Wednesday, March 3, 2010

In the Absence of Your Company

No matter how much time passes, or what events decorate my daily life, one thing has never changed.  That is you.  There is this seemingly endless bond between us, that maybe I am the only one that still feels it, but it's there.  


You are constantly in my dreams, whether it be to bring me a hug or whether it's to leave me yet again.  Sometimes I wake up  from dreams that you were in and I can feel the immensity of your absence.  Sometimes I wake up from no dreams at all and I first think of you.  I can be watching TV or running on a treadmill at the gym and I see your face or hear your voice or smell your smell.  Sometimes thinking I see you floors me and I have to stop and hold on tight while the sadness and emptiness of your departure fills me up.  Often times I cry, big heavy sobs because I am scared that you have forgotten me.  Scared that you don't remember my voice or what my face looks like.   I think about all the times where there was no where else to go but to you, and I wonder if you still get that same void feeling I get when I want to turn to you but realize that you're not an option anymore.

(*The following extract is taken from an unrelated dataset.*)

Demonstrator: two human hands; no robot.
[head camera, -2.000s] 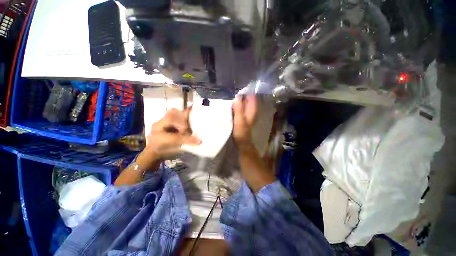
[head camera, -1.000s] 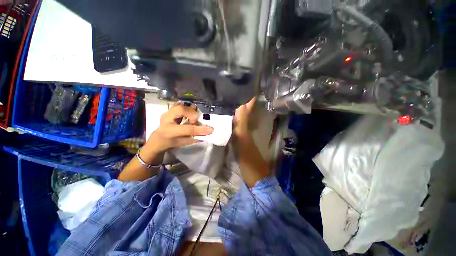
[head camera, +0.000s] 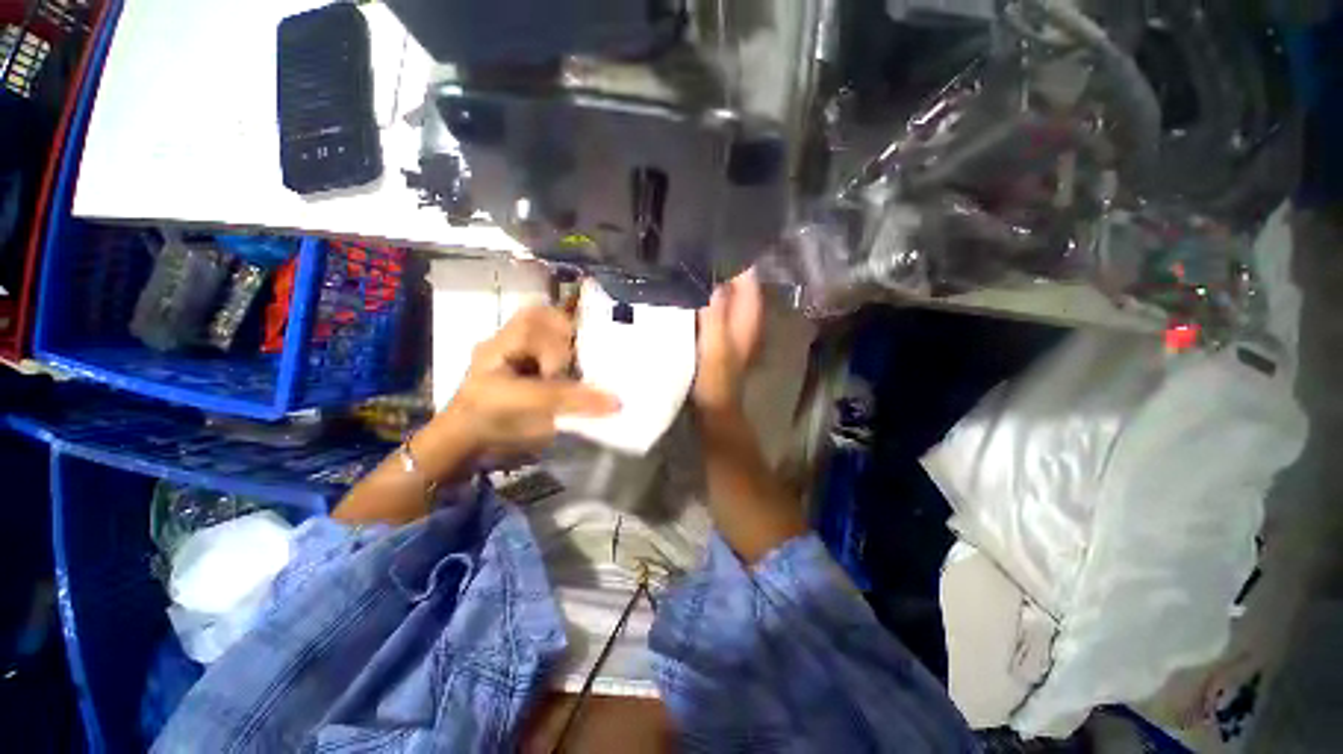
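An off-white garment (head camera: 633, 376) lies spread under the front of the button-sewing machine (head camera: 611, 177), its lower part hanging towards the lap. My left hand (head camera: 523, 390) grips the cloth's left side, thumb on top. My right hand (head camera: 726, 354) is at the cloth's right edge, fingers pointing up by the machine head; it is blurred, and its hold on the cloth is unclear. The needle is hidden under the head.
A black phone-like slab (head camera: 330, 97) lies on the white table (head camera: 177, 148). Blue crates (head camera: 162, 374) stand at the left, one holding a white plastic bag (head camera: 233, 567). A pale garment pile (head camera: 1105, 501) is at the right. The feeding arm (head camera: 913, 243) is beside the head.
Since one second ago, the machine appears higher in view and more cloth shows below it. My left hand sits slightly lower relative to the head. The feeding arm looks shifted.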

I still hear you laugh when I am lying alone in bed sometimes.  I'll close my eyes and remember what it's like to see your face again after time apart.  Even on occasion I think I hear your old car driving by and my heart skips a beat like I am 17 again.  It was so much simpler then, when you loved me and I loved you and there was nothing else that mattered.  But things happened between the naivety of youth and the harshness of real life.   The betrayal and the heartbreak and the  lies were more than either of us should have ever had to endure.  And I think about what it could have been like if neither of us has such a wild spirit.  Could we have persevered?  Could we have made it to the finish line?


I still wonder if the box of stuff I gave you is tucked under your bed.  I wonder if those notes still collect dust along with lost socks and old t-shirts.  I almost begin to cry when I think you may have thrown it all away.  You were so in love with me and I was so in love with you.  Maybe it was youthful ignorance or maybe it was just what both of us needed at the time, but nearly nine years later, your absence is ever present.